If the projections come true, in roughly two centuries we will arrive at around 110 million people. That was the global population in the year 1,000 B.C. But just because we return to the number of humans in antiquity does not mean that we return to an antiquity standard of living. It means whatever we imagine it to mean.

 

So let’s imagine a reverse Sim City game. What do beautiful and successful depopulated cities look like?

 

What do we do with the empty buildings? The stadiums, the airports, the 24-lane highways?  Will we bulldoze the suburbs? Will we tear down the skyscrapers? Will we consciously try to dismantle our unused constructions, or will we abandon mountains of IKEA furniture to let nature cover it over, like the Yucatán hillocks that hide ancient Mayan temples? 


Mayan temple at Chichen Itza, 1892 (top), 2020 (bottom)

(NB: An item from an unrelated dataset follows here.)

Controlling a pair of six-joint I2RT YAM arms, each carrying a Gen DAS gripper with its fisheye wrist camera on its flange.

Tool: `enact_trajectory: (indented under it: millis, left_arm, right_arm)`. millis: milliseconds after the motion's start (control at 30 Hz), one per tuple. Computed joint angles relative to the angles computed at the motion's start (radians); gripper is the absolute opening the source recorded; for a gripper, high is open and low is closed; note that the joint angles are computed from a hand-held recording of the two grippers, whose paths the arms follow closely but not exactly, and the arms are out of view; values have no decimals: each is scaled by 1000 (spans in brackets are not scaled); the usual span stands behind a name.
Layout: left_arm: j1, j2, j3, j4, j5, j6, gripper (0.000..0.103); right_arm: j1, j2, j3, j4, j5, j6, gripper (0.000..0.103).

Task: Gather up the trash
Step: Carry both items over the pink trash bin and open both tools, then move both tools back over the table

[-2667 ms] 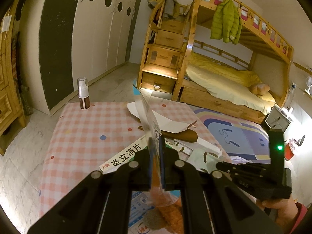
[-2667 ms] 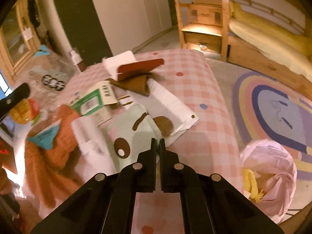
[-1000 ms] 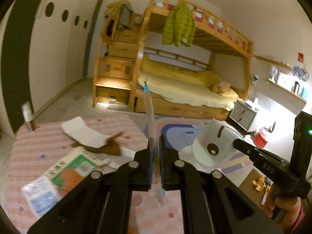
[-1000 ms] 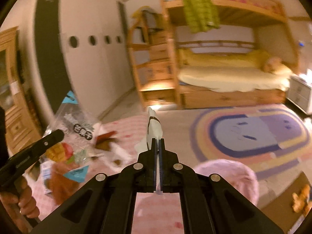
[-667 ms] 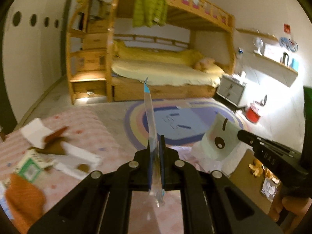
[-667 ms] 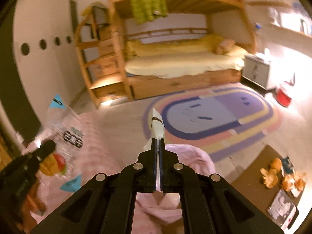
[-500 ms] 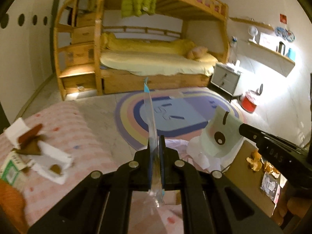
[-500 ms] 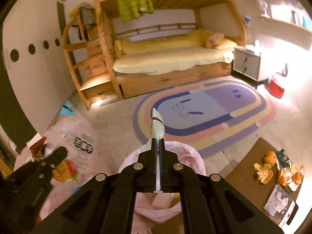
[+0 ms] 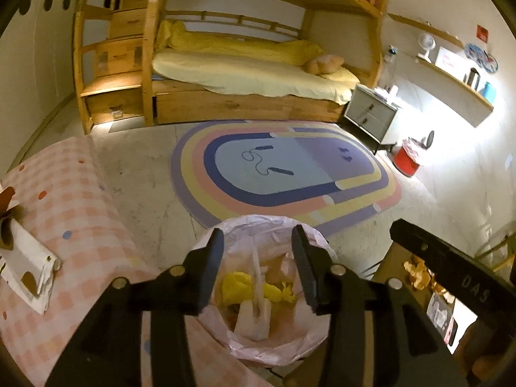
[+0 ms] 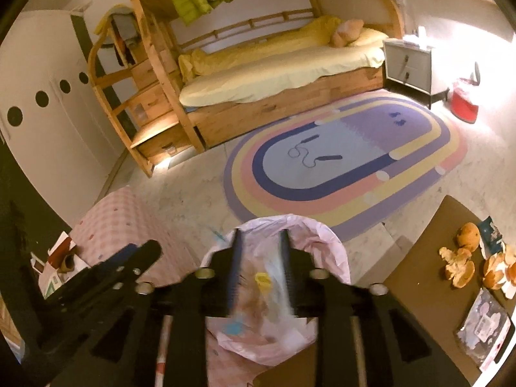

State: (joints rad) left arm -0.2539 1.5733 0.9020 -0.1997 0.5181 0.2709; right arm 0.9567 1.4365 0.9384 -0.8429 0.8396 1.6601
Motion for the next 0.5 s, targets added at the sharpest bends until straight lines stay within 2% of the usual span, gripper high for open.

How will money and business work without growth? How will we care for the old and the poor? Will there even be poverty, or could this be our chance to eliminate poverty and homelessness? All the material wealth of 8 billion people could buoy up an entire planet of 110 million. Things of scarcity and value could become less scarce and less valuable. I can see it now: “You get a luxury apartment, You get a luxury apartment, YOU get a luxury apartment!!” 

 

And what culture should we preserve? What do we do with the schools and universities, the libraries and museums? How do we educate the young? How will technology help or hinder us?

 

Also, what does this mean for the global ecology? Is there a way to recover wilderness, the loss of an earthly frontier that’s not in outer space? Will depopulation mean we get to press the reset button on exploring this planet, or will we continue the race to Mars, assuming we are able to?

 

If the depopulation predictions come true, I suspect that as much as things will radically change, they will also fundamentally stay the same. There will still be beauty, and there will still be ugliness. There will still be cruelty and mercy both. There will still be community, and loneliness, and a yearning to connect to something greater than ourselves.

 

Writing this, I was tempted to download the old Sim City and play it again. But I’d rather play my version of the game, where instead of managing a society of unlimited growth, you do the opposite. I’d love to try to win that game.


Alfred Street in Detroit's Brush Park neighborhood (shown in 2013) looks a lot like Sim City in the early stages.